Mathews L. Paret, Ryo Kubota, Daniel M. Jenkins and Anne M. Alvarez
Ralstonia solanacearum (Rs) race 4 strains cause bacterial wilt of edible ginger (Zingiber officinale). The survival of the pathogen was studied in plant-free soil and potting medium in the presence of plants inoculated by different methods (non-wounded, rhizome-wounded, and stem-wounded) and irrigated on different schedules (alternate and daily). Detection thresholds for Rs were determined for an enzyme-linked immunoabsorbent assay (ELISA), immunostrip assay, and polymerase chain reaction (PCR) using drainage water from soil and potting medium containing known concentrations of Rs. In the absence of a plant or in the presence of non-wounded plants, Rs populations declined rapidly in drainage water from potting medium during the first 9 days and were undetectable after 81 days. When plants were stem- or rhizome-wounded, Rs populations increased by two to three orders of magnitude from the initial population levels for the first 9 to 19 days and then gradually declined and became undetectable after 89 days.

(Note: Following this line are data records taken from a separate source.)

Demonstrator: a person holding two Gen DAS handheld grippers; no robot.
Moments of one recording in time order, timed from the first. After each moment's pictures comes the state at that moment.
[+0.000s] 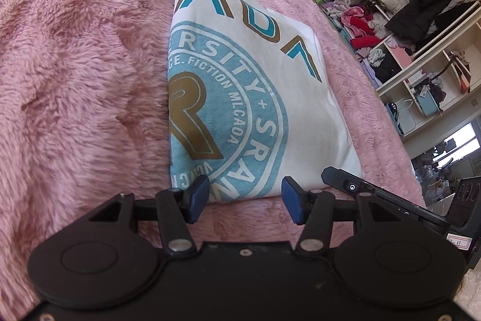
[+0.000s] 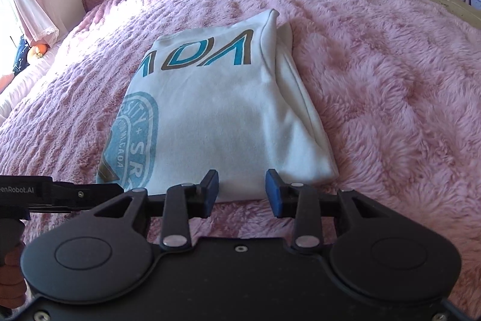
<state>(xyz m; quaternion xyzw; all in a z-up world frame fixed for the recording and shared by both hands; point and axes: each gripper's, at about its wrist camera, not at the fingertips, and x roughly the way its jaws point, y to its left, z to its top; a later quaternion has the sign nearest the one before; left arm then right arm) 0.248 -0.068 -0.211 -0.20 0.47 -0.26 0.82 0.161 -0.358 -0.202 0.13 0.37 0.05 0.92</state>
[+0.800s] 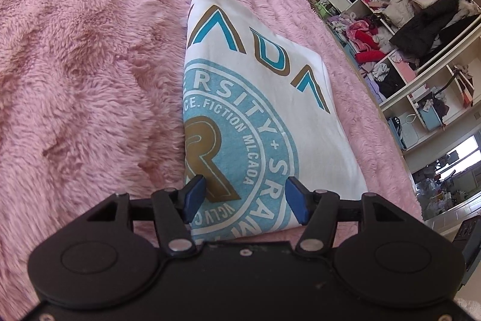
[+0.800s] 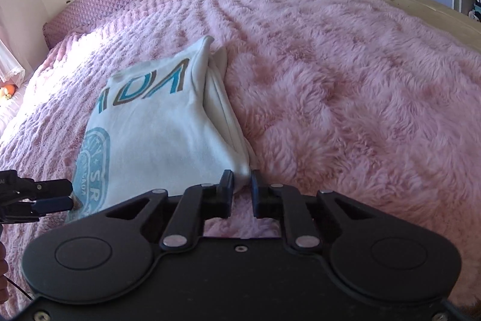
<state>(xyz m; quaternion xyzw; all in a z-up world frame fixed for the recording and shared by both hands) 0.270 -0.050 -0.195 -0.21 0.46 -0.25 0.83 0.143 -0.399 -0.201 0.17 0.35 -0.04 0.92</state>
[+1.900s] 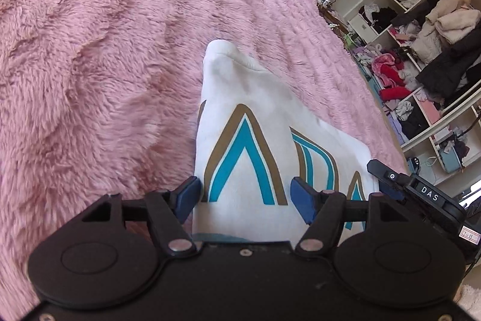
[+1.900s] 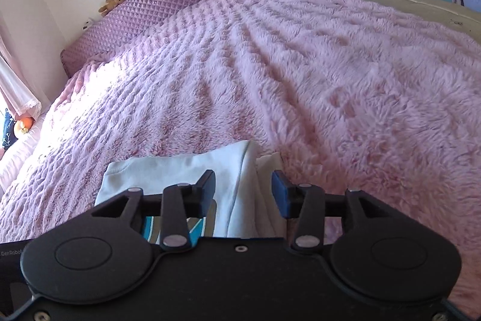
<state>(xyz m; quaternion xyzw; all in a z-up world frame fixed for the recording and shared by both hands) 0.419 -0.066 -0.199 -0.24 0.44 -0.19 0.85 0.349 -0.403 -0.179 0.19 0.29 0.02 0.94</state>
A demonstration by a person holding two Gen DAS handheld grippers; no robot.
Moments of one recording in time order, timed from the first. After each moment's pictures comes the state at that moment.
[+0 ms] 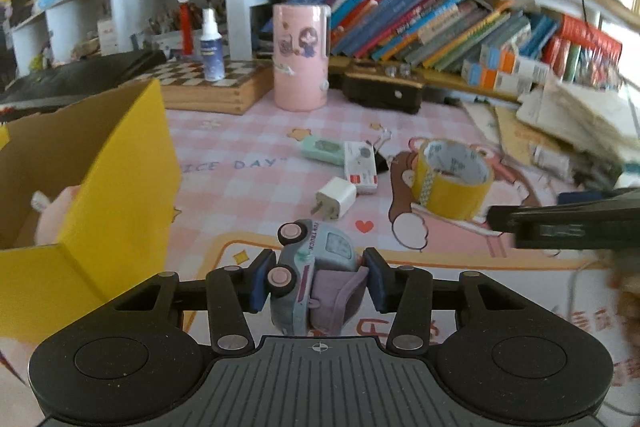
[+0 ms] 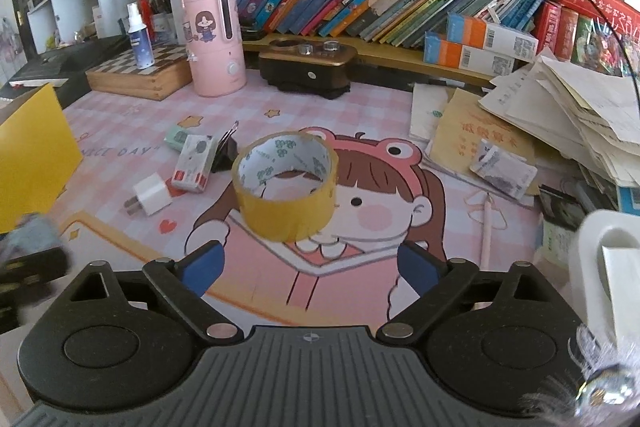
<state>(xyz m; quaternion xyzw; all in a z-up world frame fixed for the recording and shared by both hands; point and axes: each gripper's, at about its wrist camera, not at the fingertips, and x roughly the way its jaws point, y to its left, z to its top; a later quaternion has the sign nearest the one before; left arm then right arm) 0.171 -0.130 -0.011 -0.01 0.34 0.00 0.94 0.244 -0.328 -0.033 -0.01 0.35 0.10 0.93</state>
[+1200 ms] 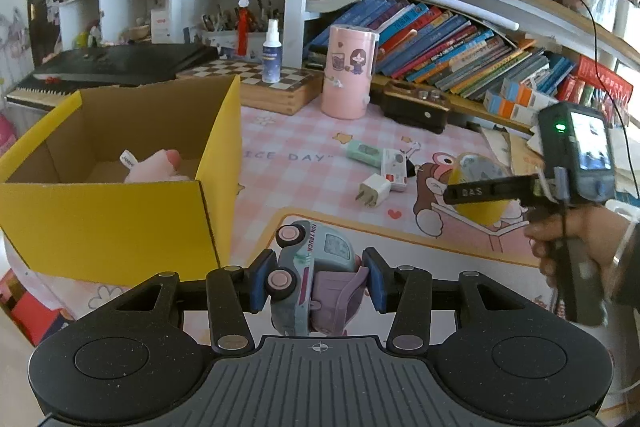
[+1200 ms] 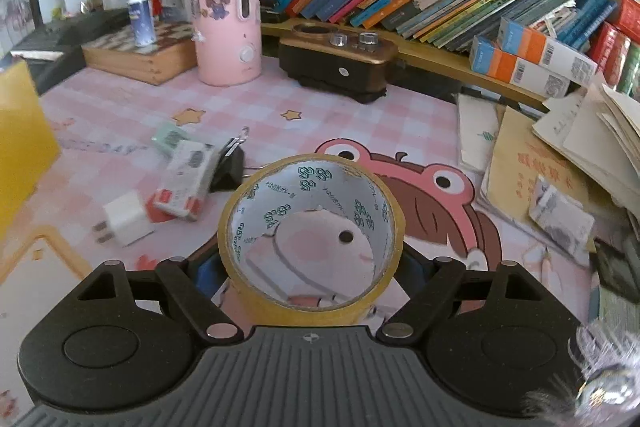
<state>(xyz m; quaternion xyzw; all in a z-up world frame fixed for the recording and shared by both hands) 0.108 -0.099 0.011 -0.06 0.32 0.04 0.94 0.301 -0.296 -0.051 -0.05 0.37 0.13 0.92</state>
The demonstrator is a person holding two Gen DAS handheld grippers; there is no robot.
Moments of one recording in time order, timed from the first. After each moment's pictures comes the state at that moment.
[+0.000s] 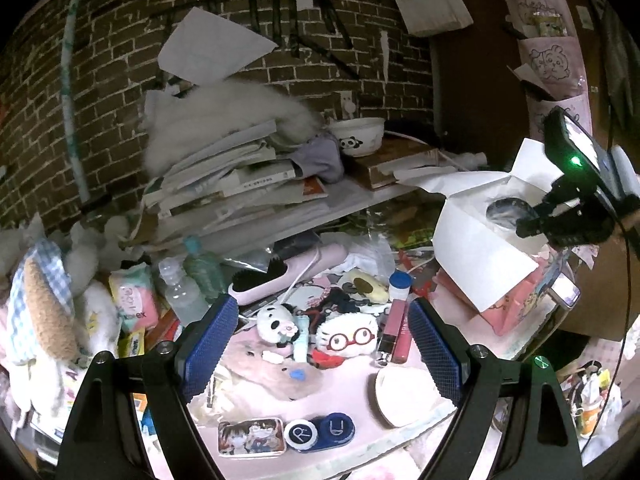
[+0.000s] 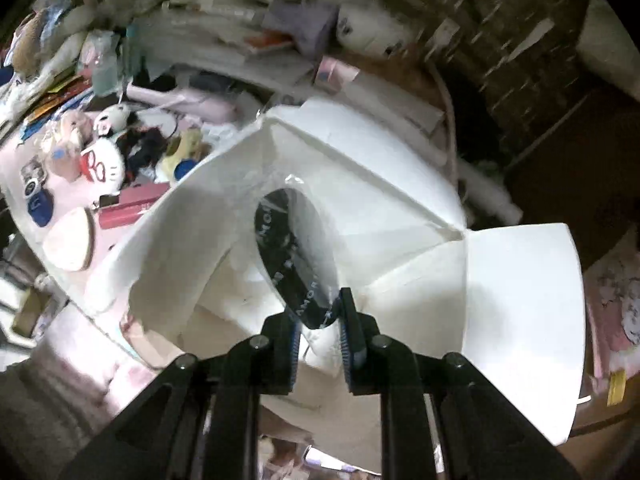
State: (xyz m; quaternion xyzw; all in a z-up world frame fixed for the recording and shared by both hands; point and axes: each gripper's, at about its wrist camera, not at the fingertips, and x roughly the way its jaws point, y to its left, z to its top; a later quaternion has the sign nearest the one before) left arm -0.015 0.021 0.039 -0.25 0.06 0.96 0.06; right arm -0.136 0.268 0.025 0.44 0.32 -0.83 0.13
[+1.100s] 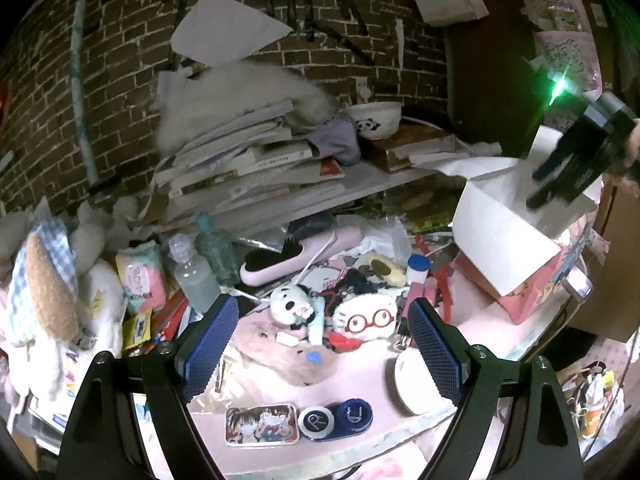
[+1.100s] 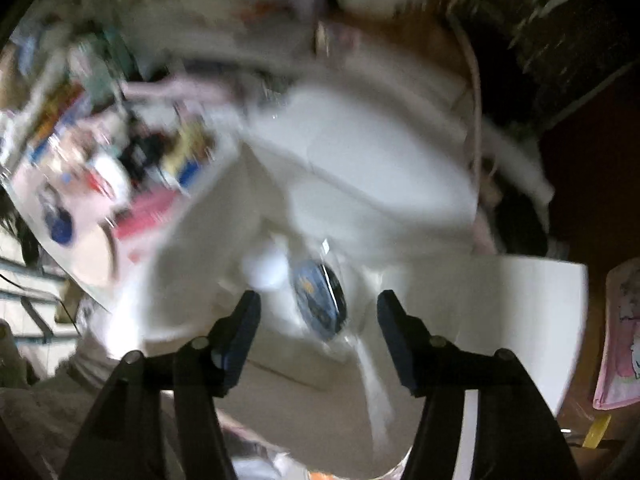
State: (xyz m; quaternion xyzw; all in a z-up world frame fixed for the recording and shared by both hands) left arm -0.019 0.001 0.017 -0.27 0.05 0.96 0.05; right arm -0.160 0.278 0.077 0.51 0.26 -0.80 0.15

Results were similar in experiments with soil except for non-wounded ginger plants, where the initial decline in Rs populations was followed by an abrupt increase after day 11, reaching 7 log cfu/mL on day 21, then declining gradually to non-detectable levels after 137 days. The increase was attributed to natural infection of the plants followed by release of high populations of Rs into the irrigation water when plants wilted. When rhizome-inoculated plants were watered on alternate days, Rs was recovered from 97 to 129 days in soil and potting medium, but when the plants were watered daily, Rs was recovered in soil and potting medium up to 153 days after plant inoculation. ELISA using Ps1a monoclonal antibody detected the pathogen from >95% of the samples from soil and potting medium when viable populations were >5 log cfu/mL. The immunostrip assay (using the same antibody) detected the pathogen from 100% of the samples when viable populations were >3 log cfu/mL. PCR based on the flagellin gene fliC detected the pathogen from >95% of the samples from soil and from >74% of the samples from potting medium when viable populations were >4 log cfu/mL.